Your custom transformer could look something like this:

import pandas as pd

from sk_transformers.base_transformer import BaseTransformer
from sk_transformers.utils import check_ready_to_transform

class DummyTransformer(BaseTransformer):
    """
    Replaces all strings in a given column with `dummy`.

    Args:
        string_to_replace (str): The string which should be replaced by `dummy`.
        column (str): The column to replace the strings with dummy.

    Example:
    ```python
    import pandas as pd
    from sklearn.pipeline import Pipeline

    df = pd.DataFrame({
        "cocktail": ["French Connection", "Incredible Hulk", "Tom and Jerry"],
        "bar": ["foo", "Schikaneder", "Futuregarden"]
    })

    transformer = DummyTransformer("foo", "bar")
    transformer.fit_transform(df)
    ```
    ```
                cocktail           bar
    0  French Connection        DUMMY!
    1    Incredible Hulk   Schikaneder
    2      Tom and Jerry  Futuregarden
    ```
    """
    def __init__(self, string_to_replace: str, column: str) -> None:
        super().__init__()
        self.string_to_replace = string_to_replace
        self.column = column

    def transform(self, X: pd.DataFrame) -> pd.DataFrame:
        """
         Replaces all occurrences of `string_to_replace`
         in a certain column of X with `DUMMY!`.

        Args:
            X (pd.DataFrame): Dataframe containing the
            column where the replacement should happen.

        Returns:
            pandas.DataFrame: Dataframe with replaced strings.
        """
        X = check_ready_to_transform(self, X, self.column)

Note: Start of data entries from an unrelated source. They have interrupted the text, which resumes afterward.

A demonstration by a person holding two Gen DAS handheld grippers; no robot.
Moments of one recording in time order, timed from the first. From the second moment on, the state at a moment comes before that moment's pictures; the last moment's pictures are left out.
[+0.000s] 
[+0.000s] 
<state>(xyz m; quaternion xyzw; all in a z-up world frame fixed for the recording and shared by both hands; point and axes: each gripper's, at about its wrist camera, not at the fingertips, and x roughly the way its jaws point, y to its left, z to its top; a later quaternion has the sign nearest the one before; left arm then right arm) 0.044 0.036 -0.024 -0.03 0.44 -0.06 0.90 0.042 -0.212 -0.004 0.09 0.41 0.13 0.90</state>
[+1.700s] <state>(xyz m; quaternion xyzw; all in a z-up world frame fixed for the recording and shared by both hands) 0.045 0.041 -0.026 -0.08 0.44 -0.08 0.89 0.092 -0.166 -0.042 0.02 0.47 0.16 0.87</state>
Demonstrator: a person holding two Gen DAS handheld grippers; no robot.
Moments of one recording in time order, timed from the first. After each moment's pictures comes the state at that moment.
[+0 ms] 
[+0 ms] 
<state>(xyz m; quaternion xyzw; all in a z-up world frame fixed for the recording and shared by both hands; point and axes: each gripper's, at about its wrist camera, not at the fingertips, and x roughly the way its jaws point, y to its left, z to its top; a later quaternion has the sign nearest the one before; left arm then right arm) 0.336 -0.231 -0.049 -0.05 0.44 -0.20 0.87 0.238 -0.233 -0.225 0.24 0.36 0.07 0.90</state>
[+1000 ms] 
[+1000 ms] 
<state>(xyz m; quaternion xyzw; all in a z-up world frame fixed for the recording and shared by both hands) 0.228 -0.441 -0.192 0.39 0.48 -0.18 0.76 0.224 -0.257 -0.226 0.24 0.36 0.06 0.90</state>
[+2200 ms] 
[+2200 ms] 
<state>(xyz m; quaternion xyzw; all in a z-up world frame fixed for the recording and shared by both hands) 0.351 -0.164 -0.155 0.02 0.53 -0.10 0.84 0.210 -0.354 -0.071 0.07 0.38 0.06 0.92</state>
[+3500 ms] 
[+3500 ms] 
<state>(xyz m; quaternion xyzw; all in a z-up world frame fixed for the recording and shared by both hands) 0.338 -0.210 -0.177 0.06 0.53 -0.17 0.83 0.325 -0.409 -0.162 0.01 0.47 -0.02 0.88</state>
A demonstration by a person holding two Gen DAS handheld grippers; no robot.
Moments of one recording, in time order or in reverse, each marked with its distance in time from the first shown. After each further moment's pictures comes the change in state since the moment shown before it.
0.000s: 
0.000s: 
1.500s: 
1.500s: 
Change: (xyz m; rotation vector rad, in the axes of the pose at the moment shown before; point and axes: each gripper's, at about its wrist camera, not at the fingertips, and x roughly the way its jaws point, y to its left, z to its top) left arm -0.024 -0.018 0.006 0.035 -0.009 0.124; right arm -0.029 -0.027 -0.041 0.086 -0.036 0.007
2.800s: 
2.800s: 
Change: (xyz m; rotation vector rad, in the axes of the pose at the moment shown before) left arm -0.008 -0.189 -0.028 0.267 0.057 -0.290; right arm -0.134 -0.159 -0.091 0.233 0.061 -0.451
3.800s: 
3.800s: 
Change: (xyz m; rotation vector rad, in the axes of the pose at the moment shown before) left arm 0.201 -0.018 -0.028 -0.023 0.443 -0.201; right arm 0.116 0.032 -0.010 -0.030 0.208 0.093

        X[self.column] = X[self.column].replace(self.string_to_replace, "DUMMY!")
        return X
More documentation than code. You know how it is 🤷‍♂️. This transformer does not need an fit method because it does not learn anything from the data. It just replaces a string with another string.

Now you can use it:

import pandas as pd
from sklearn.pipeline import Pipeline

df = pd.DataFrame({
    "cocktail": ["French Connection", "Incredible Hulk", "Tom and Jerry"],
    "bar": ["foo", "Schikaneder", "Futuregarden"]
})

pipeline = Pipeline([
    ("dummy_transformer", DummyTransformer("foo", "bar")),
])

pipeline.fit_transform(df).head()
            cocktail           bar
0  French Connection        DUMMY!
1    Incredible Hulk   Schikaneder
2      Tom and Jerry  Futuregarden
For a non-dummy examples check out the MathExpressionTransformer or the ValueIndicatorTransformer for a simpler example.

Poetry

We are using Poetry to manage the dependencies, for deployment, and the virtual environment. If you have not used it before please check out the documentation to get started.

If you want to start working on the project. The first thing you have to do is:

poetry install --with test
This installs all needed dependencies for development and testing.

Pre-commit hooks

We are using pre-commit to ensure a consistent code style and to avoid common mistakes. Please install the pre-commit and install the hook with:

pre-commit install
pre-commit install --hook-type commit-msg

Homebrew

We are using Homebrew to manage the dependencies for the development environment. Please install Homebrew and run

 brew bundle
to install the dependencies. If you don't want/can't use Homebrew, you can also install the dependencies manually.

Conventional Commits

We are using Conventional Commits to ensure a consistent commit message style. Please use the following commit message format:

<type>[optional scope]: <description>
E.g.:
feat: add a new fantastic transformer 🤖

How to contribute

The following steps will give a short guide on how to contribute to this project:

  • Create a personal fork of the project on GitHub.
  • Clone the fork on your local machine. Your remote repo on GitHub is called origin.
  • Add the original repository as a remote called upstream.
  • If you created your fork a while ago be sure to pull upstream changes into your local repository.
  • Create a new branch to work on! Start from develop if it exists, else from main.
  • Implement/fix your feature, comment your code, and add some examples.
  • Follow the code style of the project, including indentation. Black, isort, Pylint, and mypy can help you with it.
  • Run all tests.
  • Write or adapt tests as needed.
  • Add or change the documentation as needed. Please follow the "Google Python Style Guide".
  • Squash your commits into a single commit with git's interactive rebase. Create a new branch if necessary.
  • Push your branch to your fork on GitHub, the remote origin.
  • From your fork open a pull request in the correct branch. Target the project's develop branch!
  • Once the pull request is approved and merged you can pull the changes from upstream to your local repo and delete your extra branch(es).